Jakarta, Purna Warta – Presiden Prabowo Subianto menjelaskan mengapa Polri dan TNI saat ini ikut menjadi petani dan mengisi beberapa ruang sipil. Ia mengatakan, lahan yang digarap oleh polisi dan tentara adalah lahan yang sulit di beberapa daerah tertentu.
“Sekarang begini, banyak yang protes ada apa tentara polisi ikut pertanian.
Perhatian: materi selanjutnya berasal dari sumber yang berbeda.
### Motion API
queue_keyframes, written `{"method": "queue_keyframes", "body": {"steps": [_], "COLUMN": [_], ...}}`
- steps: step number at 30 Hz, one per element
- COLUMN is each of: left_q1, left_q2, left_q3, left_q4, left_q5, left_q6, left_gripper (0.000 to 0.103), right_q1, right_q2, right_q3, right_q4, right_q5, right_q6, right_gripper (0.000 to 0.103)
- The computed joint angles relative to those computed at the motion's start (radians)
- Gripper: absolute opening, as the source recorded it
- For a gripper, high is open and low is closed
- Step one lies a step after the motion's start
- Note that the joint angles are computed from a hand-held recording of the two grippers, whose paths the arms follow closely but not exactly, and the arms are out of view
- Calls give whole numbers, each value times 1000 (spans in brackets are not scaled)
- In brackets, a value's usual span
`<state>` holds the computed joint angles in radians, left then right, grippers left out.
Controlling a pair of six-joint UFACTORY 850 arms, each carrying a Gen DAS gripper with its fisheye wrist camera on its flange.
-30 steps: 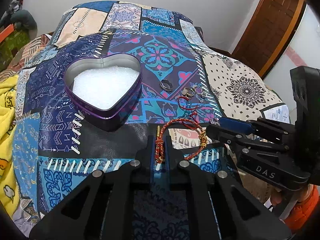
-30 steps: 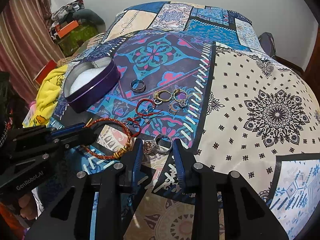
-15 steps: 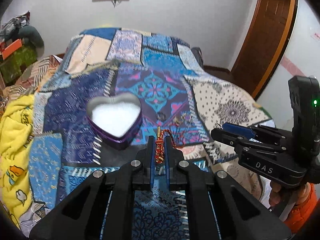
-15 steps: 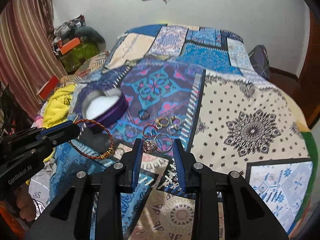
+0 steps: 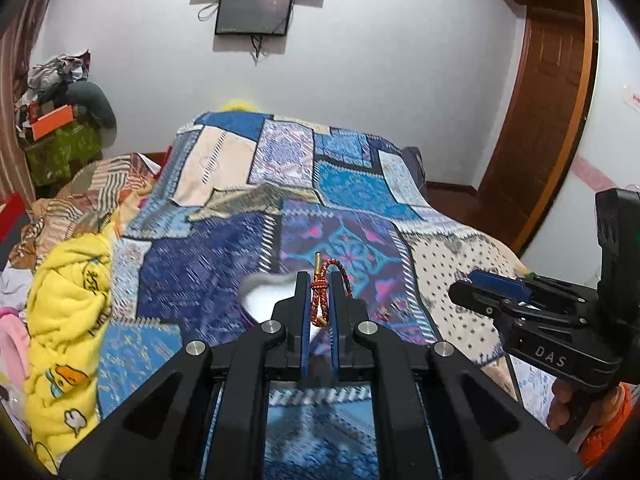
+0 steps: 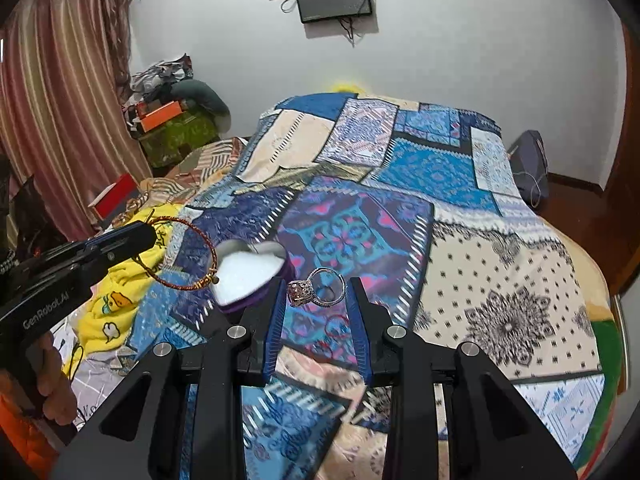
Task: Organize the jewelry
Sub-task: 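Carry the bracelet and ring into the heart tin while both grippers open to release them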
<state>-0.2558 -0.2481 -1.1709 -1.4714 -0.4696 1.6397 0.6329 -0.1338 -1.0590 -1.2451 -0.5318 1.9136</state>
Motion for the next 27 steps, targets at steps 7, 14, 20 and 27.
{"method": "queue_keyframes", "body": {"steps": [7, 14, 20, 27], "left_q1": [22, 33, 35, 36], "left_q2": [-57, -140, -222, -290], "left_q3": [-60, -133, -202, -264], "left_q4": [-1, 94, 176, 268], "left_q5": [1, -59, -111, -128], "left_q6": [13, -69, -154, -246], "left_gripper": [7, 7, 7, 7], "right_q1": [-15, -34, -53, -75], "right_q2": [-57, -121, -173, -233], "right_q3": [-63, -126, -176, -225], "right_q4": [1, 23, 82, 228], "right_q5": [37, 78, 117, 171], "right_q6": [-47, -114, -202, -372], "right_gripper": [28, 28, 28, 28]}}
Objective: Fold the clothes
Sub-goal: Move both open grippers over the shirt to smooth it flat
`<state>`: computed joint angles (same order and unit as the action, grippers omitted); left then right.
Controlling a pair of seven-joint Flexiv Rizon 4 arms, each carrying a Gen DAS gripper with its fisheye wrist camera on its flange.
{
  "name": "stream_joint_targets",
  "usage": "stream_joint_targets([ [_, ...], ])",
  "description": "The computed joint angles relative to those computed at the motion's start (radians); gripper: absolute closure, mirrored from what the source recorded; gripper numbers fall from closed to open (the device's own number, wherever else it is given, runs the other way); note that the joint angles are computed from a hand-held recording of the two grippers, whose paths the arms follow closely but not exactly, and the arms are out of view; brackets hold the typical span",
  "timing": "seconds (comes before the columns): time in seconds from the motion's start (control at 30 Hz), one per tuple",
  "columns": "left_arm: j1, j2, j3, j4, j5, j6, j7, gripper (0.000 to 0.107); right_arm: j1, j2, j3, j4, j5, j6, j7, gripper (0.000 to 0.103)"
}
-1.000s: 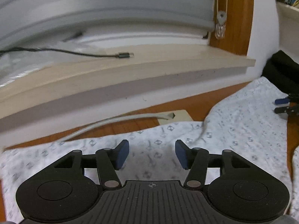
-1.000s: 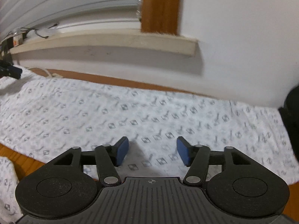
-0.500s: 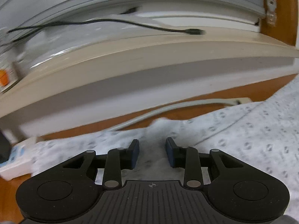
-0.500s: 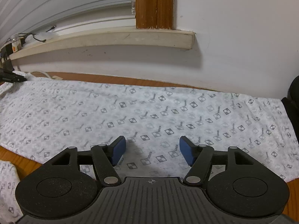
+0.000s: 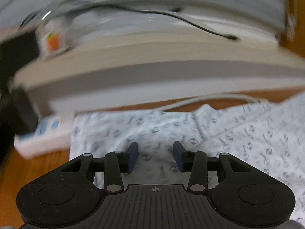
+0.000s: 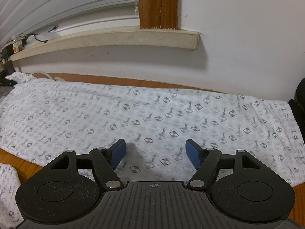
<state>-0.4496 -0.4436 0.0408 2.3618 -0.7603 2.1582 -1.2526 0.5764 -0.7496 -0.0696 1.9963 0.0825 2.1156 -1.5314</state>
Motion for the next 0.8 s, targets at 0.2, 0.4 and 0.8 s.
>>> stream_joint_targets([
  [0.2, -0.069, -0.028, 0.016, 0.011, -0.208, 0.104, 0.096, 0.066, 0.006, -0.003, -0.005, 0.0, 0.007, 0.005, -0.004, 0.031],
  [0.4, -0.085, -0.04, -0.055, -0.05, -0.37, 0.131, 0.235, 0.059, 0.009, -0.004, -0.006, 0.0, 0.014, 0.008, -0.007, 0.031],
  [0.8, 0.141, -0.095, -0.185, -0.16, 0.275, -0.004, -0.1, 0.032, -0.022, 0.042, -0.039, 0.017, 0.056, 0.055, -0.029, 0.063],
])
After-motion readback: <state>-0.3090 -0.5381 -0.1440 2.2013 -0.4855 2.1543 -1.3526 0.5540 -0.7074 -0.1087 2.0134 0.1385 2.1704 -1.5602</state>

Sekarang silakan siapa yang mau di daerah-daerah susah itu?” kata Prabowo dalam video yang diunggah di kanal YouTube Prabowo Subianto, Kamis (17/9/2026).
Menurut dia, masyarakat akan memahami manfaat pertahanan yang kokoh dan kuat dari pelibatan TNI-Polri di beberapa ruang sipil. Selain itu, Prabowo juga menjelaskan, Indonesia adalah negara yang luas dengan sistem pertahanan dan keamanan rakyat semesta (Sishankamrata).
Sistem ini menuntut kehadiran unsur-unsur pertahanan yang cukup kuat, sehingga rencana dibentuk batalyon pembangunan untuk setiap kabupaten/kota menjadi relevan.
Rencana pembentukan batalyon ini memungkinkan unsur pertahanan hadir di tengah-tengah masyarakat memperkuat kedaulatan negara dalam pengelolaan sumber daya alam.
“Intinya adalah negara kita ini negara besar, kita punya 514 kabupaten (dan kota) … tadinya sebelum kita tambah Batalyon, Batalyon organik ya, TNI Batalyon manuver lah katakan totalnya itu hanya 140. Jadi bagaimana dari 514 kabupaten tentara hanya 140 Batalyon? Kalaupun kita deploy 1 Batalyon 1 Kabupaten berarti ada 360 (kabupaten) yang kosong, yang nggak ada tentaranya,” ucap Prabowo.
Padahal, kata dia, kekayaan Indonesia jauh lebih besar, namun karena tak ada penjagaan yang kuat, kemudian muncul pembalakan liar, tambang ilegal, dan kebun sawit yang tumbuh di hutan lindung.
Masalah ini dinilai muncul karena absennya aparat di beberapa wilayah di Indonesia, khususnya untuk wilayah yang tidak terjangkau.
Ia juga menyinggung, rasio tentara dengan penduduk sipil yang ideal untuk mengamankan kedaulatan negara seharusnya satu persen dari jumlah penduduk.
Namun Indonesia masih jauh dari hal tersebut, sehingga menurut Prabowo, narasi pelibatan tentara dan polisi sebagai penyempitan ruang sipil dinilai tak bisa ditelan mentah-mentah.
“Sekarang orang sudah lihat sekarang masalahnya adalah menguasai dan memperebutkan sumber daya alam. Jadi kalau menurut saya tidak akan mempersempit istilahnya menjepit civil society,” tuturnya.